The 2024 regulatory shift turns the country into one of the world’s leading hubs for Bitcoin mining.
The legalization of Bitcoin mining in Russia is having significant effects on the market for specialized mining equipment. According to local media Prime, in the last quarter of 2024, demand for machinery tripled compared to the same period in the previous year.
The signing of the law by President Vladimir Putin in November 2024 ended years of regulatory uncertainty, opening up new opportunities for an industry that now sees Russia in second place globally for mining computing power, with a 16% share of the global hashrate, according to data from the Hashrate Index.

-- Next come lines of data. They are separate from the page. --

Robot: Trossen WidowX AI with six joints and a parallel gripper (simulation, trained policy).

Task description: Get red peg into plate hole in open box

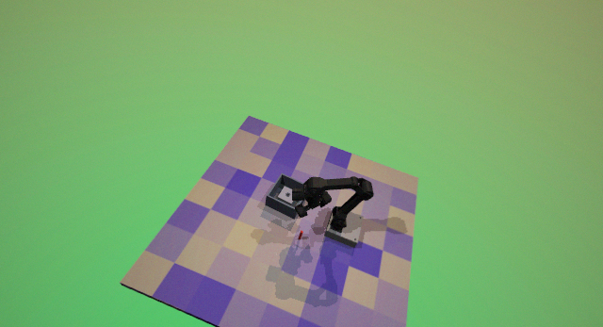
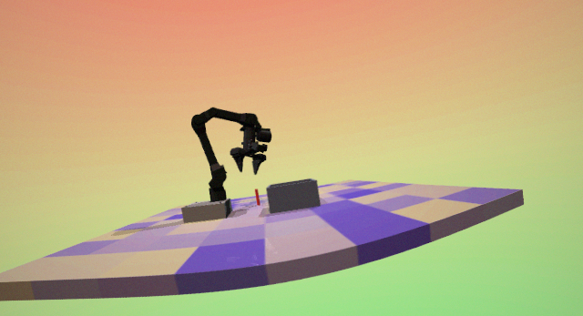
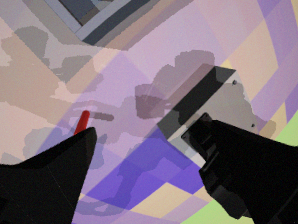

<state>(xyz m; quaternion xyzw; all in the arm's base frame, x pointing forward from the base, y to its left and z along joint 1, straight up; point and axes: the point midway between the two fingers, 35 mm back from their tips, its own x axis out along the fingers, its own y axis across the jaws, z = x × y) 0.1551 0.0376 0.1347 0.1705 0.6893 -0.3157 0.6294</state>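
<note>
Right now the red peg is 120 mm below my gripper tip, 90 mm to the left of it and 20 mm ahead of it. The rest, counted from my gripper tip: grey box (170 mm ahead, 140 mm below, 110 mm to the right); then pale plate (170 mm ahead, 120 mm below, 110 mm to the right).
</note>
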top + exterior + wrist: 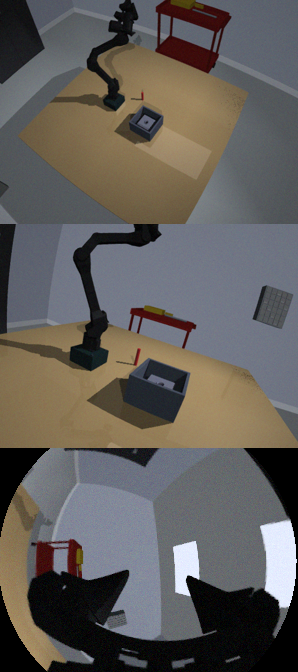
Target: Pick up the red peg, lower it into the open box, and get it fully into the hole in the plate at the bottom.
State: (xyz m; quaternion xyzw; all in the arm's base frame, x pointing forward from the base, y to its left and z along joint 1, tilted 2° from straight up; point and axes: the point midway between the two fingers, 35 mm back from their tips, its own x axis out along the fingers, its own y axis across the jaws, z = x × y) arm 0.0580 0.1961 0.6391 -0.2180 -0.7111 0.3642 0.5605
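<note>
Now: gripper tip 13 cm short of the red peg, 14 cm to the left of it and 67 cm above it. Round my gripper tip: grey box 26 cm ahead, 33 cm to the right, 68 cm below.
</note>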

The new regulatory framework is characterized by a flexible approach: miners consuming less than 6,000 kWh per month are exempt from registration, while a 15% tax is applied to the value of mined bitcoins. This regulatory clarity, combined with the country’s abundant energy resources, is attracting interest not only from domestic investors but also from foreign ones, particularly from BRICS countries.
Serge Bezdelov, director of the Industrial Mining Association, stated:
“Bitcoin mining represents an important asset diversification opportunity.”
However, the government is maintaining a cautious approach: as of January 1, 2025, mining restrictions have been imposed in six regions of the North Caucasus, and seasonal limitations are in place in four other areas, balancing energy security needs with industry development.
The Central Bank of Russia has also introduced new rules for international cryptocurrency transactions, requiring the registration of foreign contracts involving digital assets with authorized banks. The regulation, effective from January 11, sets reporting thresholds of 3 million rubles (around $30,000) for imports and 10 million rubles (around $100,000) for exports.